The lingua franca on the topic of race is changing. This evolution of language has allowed people to contextualize their experiences, behaviors, and feelings. Now when we experience a racially-based micro-aggression, we can name it. The experience is no longer a nebulous, ambiguous thing.
The language of confidence needs to evolve in a similar way. Women are especially victims of a sharp tongue when it comes to confidence.
In a patriarchal world, our innate gifts have been used against us to hurt our confidence. Words like sensitive, overthinker, Type A, and emotional have become pejoratives.
In 2014, Sheryl Sandberg mounted the #BanBossy campaign, a form of self-censorship with the intent of protecting young women who showed leadership potential from being called bossy.
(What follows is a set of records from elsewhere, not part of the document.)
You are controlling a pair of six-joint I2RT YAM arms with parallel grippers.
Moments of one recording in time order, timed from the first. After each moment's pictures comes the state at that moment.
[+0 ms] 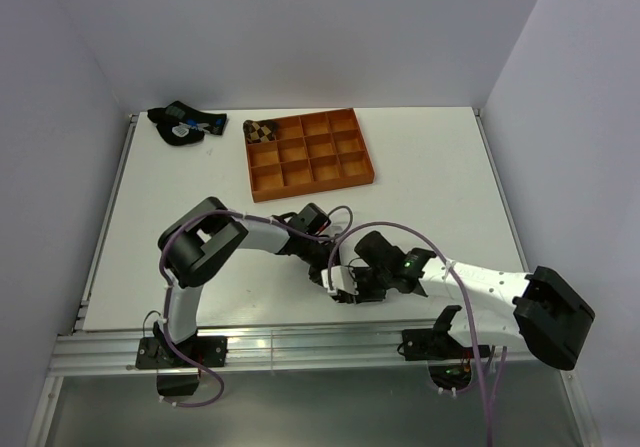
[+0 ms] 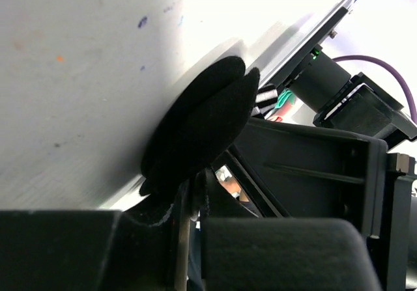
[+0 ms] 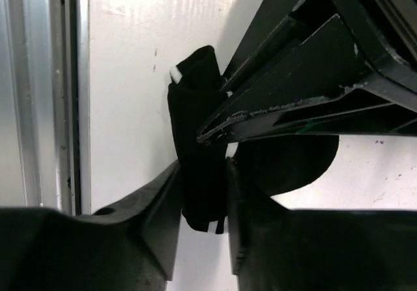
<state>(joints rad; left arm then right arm) -0.85 2.01 1.02 -0.06 0.83 -1.06 0.87 1.15 0.48 -0.41 -0.34 -0.79</state>
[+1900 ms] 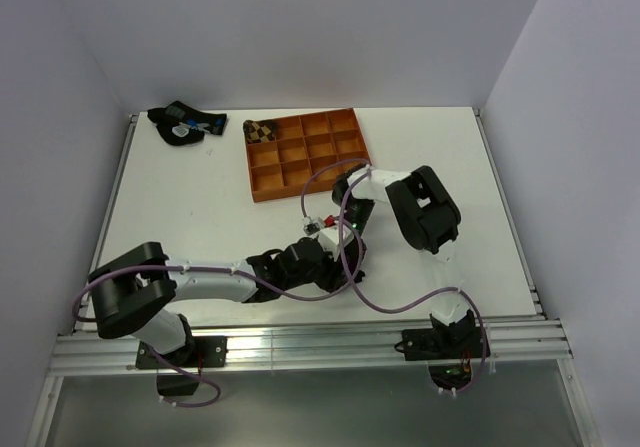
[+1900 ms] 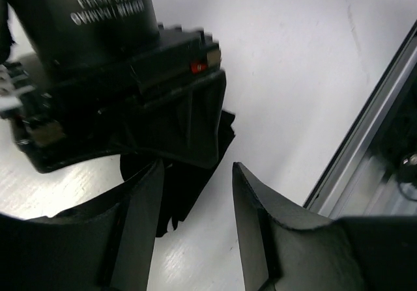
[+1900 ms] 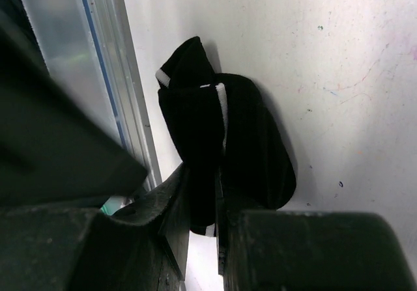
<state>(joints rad) -1.16 1.51 0.69 0.35 -0.11 -0.35 0.55 2.18 1.41 -1.33 -0.76 -0.98</state>
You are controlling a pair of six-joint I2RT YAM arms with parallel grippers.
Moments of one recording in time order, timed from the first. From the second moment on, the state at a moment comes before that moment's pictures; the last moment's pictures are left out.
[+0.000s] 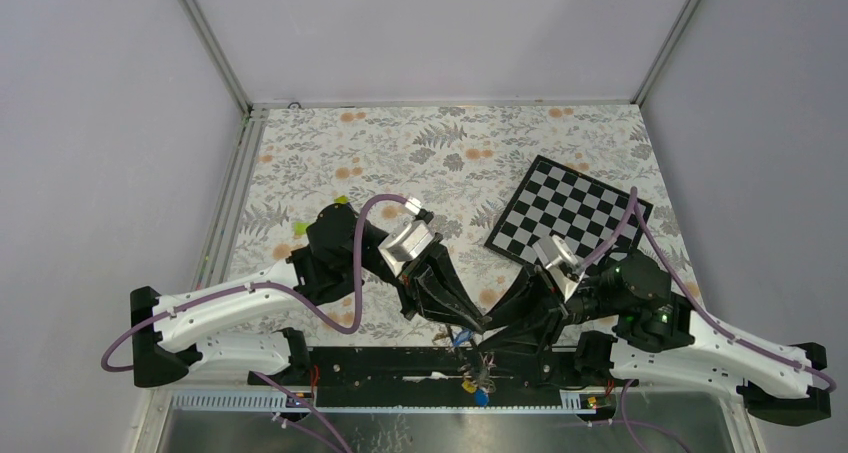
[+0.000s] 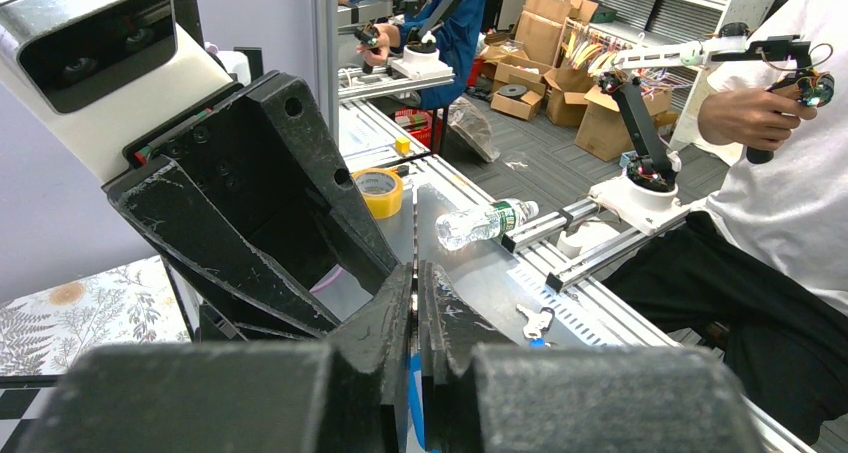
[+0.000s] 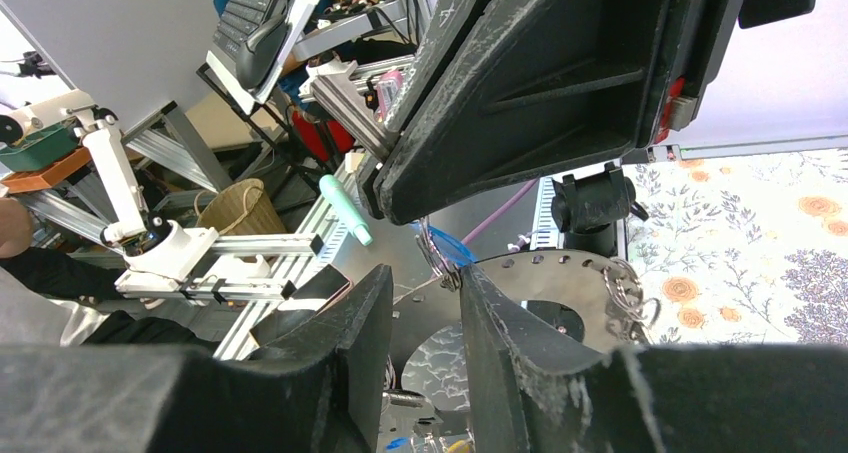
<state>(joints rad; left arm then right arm) -1.19 1.11 1.05 0.44 0.97 -0.42 1.23 0.55 0.78 -0.03 -0.56 0.41</state>
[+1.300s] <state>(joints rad) -1.19 1.08 1.05 0.45 0.96 -0.41 1.23 0.46 0.72 0.09 -0.46 0.46</state>
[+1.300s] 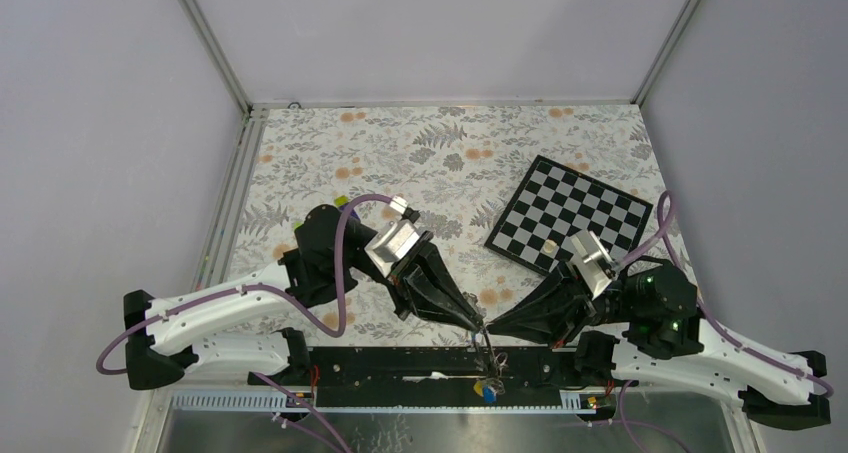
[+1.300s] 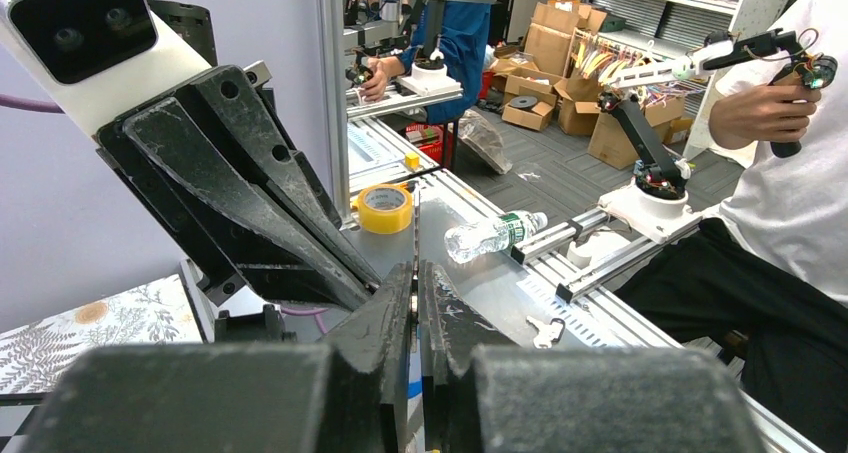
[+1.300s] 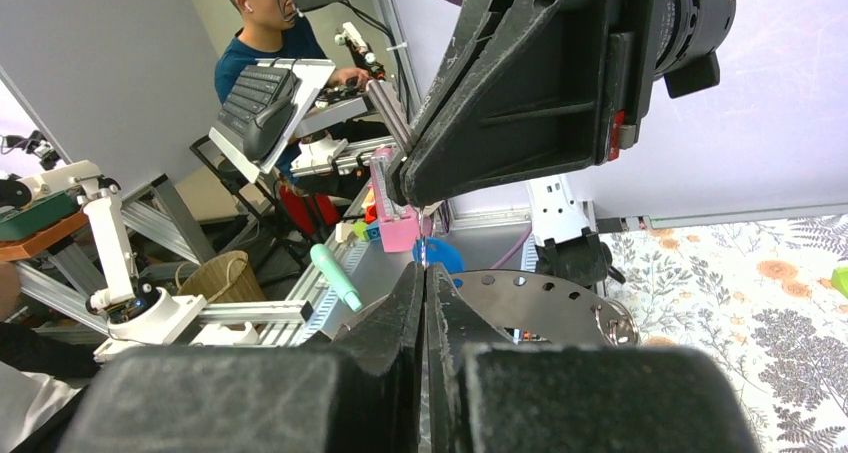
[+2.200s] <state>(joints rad) -1.19 1.07 1.05 0.47 0.91 -0.41 1.23 0.41 0.68 0.23 -0.35 0.52</state>
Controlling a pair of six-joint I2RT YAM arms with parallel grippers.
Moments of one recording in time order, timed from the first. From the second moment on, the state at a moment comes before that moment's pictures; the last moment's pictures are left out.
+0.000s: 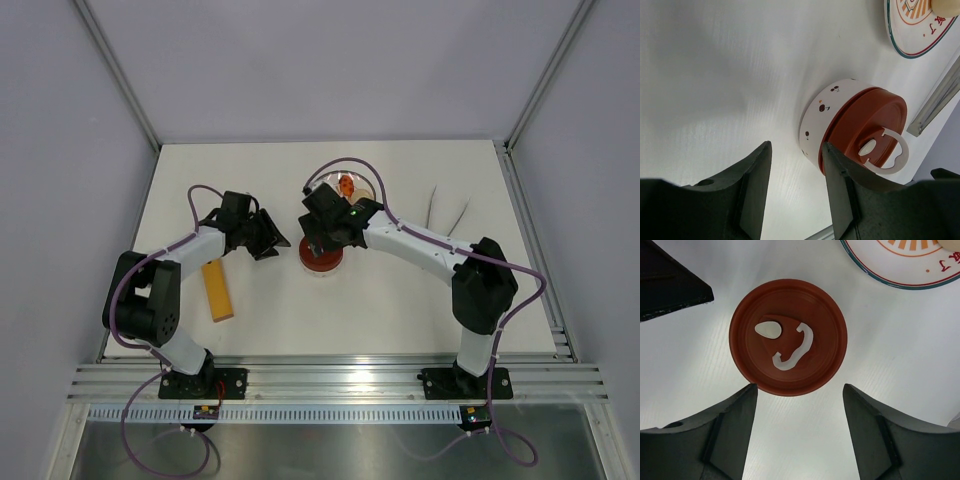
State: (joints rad) left arm -0.27 1.59 0.91 -0.25 0.31 -0.82; right arm 0.85 1.83 1.54 -0.68 0.24 0.33
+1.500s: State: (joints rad) left arm -0.27 1.59 0.93 -0.28 0.30 -0.81; right arm 0.85 1.99 1.69 -0.72 0.24 0.37
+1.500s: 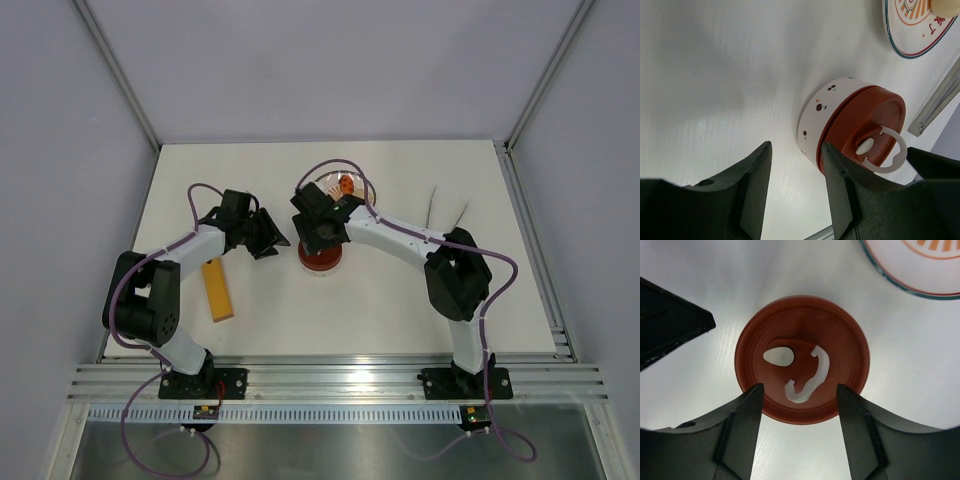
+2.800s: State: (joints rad) left arm -0.27 1.59 0.93 -0.28 0.30 -0.81; right arm 0.85 2.06 1.70 -0.73 0.18 0.34
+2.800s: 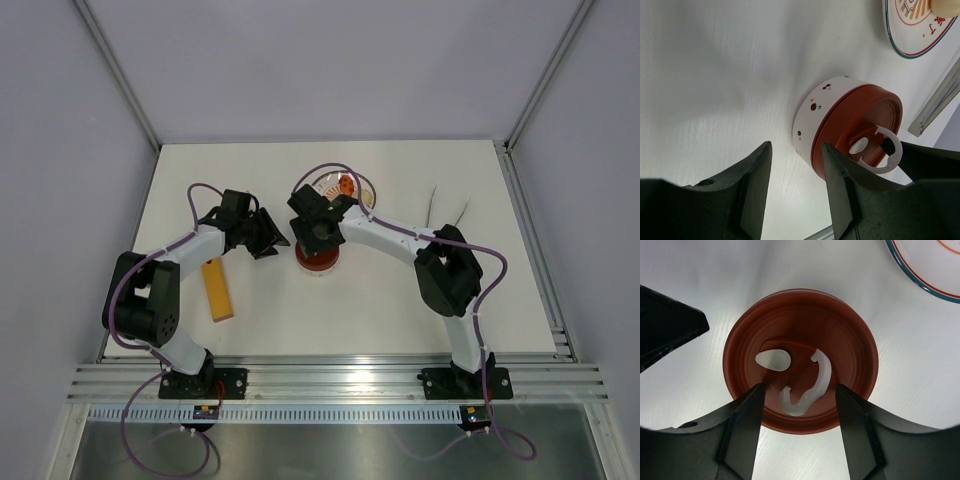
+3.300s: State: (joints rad) left arm -0.27 1.39 0.94 -0.42 0.22 -0.72; right arm 0.84 1.61 1.47 -0.70 0.42 0.43
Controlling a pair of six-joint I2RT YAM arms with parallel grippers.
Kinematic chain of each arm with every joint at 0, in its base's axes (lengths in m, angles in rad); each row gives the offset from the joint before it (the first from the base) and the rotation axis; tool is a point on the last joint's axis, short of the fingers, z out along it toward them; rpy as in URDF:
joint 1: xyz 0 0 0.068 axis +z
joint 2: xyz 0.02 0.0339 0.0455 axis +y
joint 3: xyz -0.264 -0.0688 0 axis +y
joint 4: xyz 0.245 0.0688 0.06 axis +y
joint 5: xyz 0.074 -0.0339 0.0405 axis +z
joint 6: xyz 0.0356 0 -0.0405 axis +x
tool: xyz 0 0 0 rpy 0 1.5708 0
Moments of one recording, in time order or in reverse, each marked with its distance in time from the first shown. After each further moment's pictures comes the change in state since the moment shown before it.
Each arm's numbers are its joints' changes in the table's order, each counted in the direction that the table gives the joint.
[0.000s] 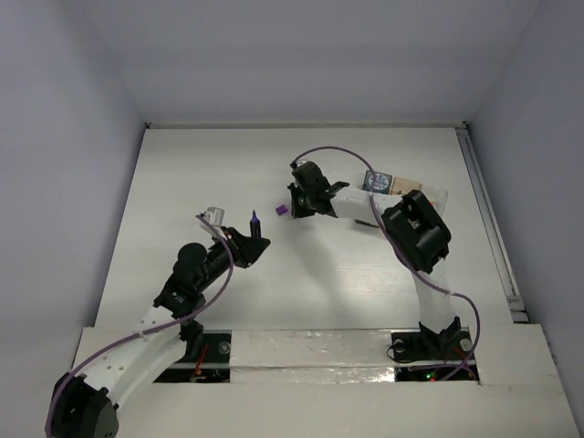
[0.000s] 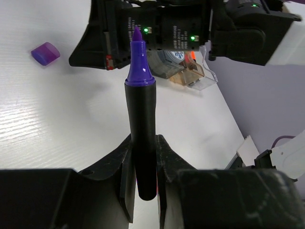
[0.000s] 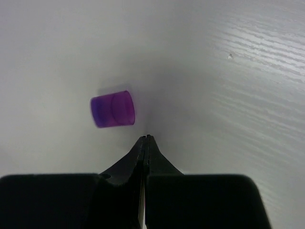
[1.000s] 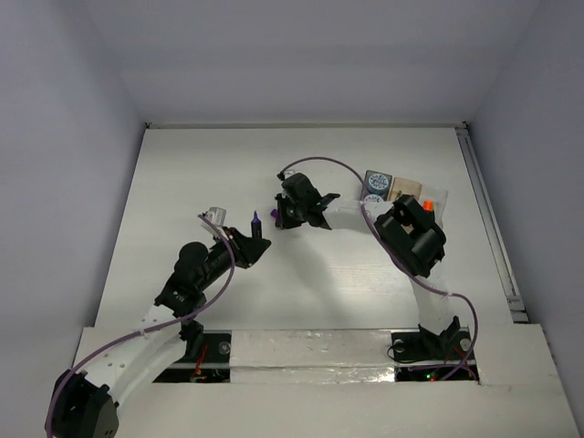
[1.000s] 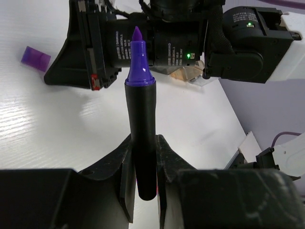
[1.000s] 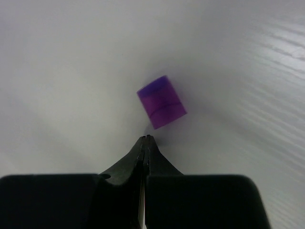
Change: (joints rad) left arm 0.000 0.029 0.000 -0.013 -0.017 0.009; right arm 0.069 0.026 0.035 -0.122 0.057 0.072
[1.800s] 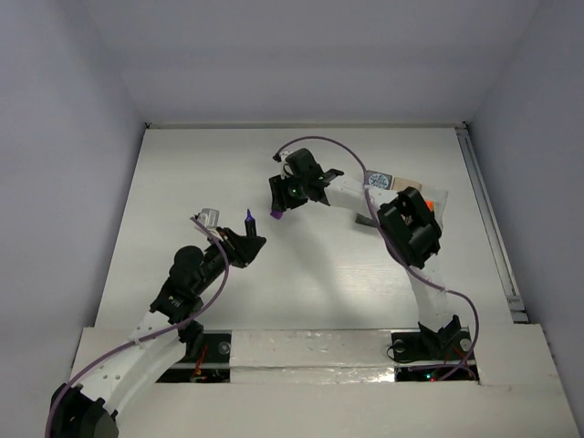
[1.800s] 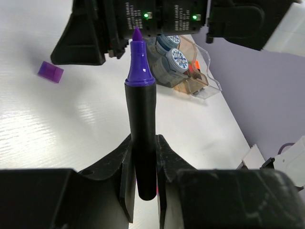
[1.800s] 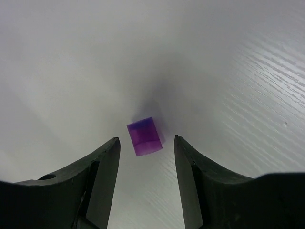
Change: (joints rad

But banning a word gives it more power. Rejecting a word that has been used to oppress or tear women down only keeps it relevant. And when women are at the receiving end of unflattering comments or are called bossy, we spend our time, energy, and precious resources trying to educate others on the inappropriate use of the word.
Instead of stepping into our leadership qualities and actually being the boss.
For many of us, it is in these so-called disparaging words that our innate gifts lie—the empathy, the grey zone thinking, the meticulousness, and the heart.
Our confidence vocabulary needs an overhaul. A similar reclamation of words.
And so, while many of us might be able to see ourselves in the traditionally male framework of confidence, we structure a female-centric version as well. Re-appropriating words that have historically been used to hurt women allows us to start to build a vocabulary that feels authentic and our own.
The raw and unrestrained Glennon Doyle described confidence in this tweet:
“The roots of the word confidence are Con and fid. With fidelity. Fidelity to self.”
The language of confidence is one of truth. Truth to know yourself; truth to love yourself. There is no room for faking it.
You’re not faking it till you’re making it. You’re faking it until faking it becomes so draining, so exhausting, and so hard to keep up that you’re either exposed for what you are, or you opt-out.
Find your confidence language and let it speak to you.
Only then does the mirror become an ally, instead of that green-eyed monster we must battle every day. It’s the only way true confidence, the kind that invites and elevates, has even the remotest chance of living within us.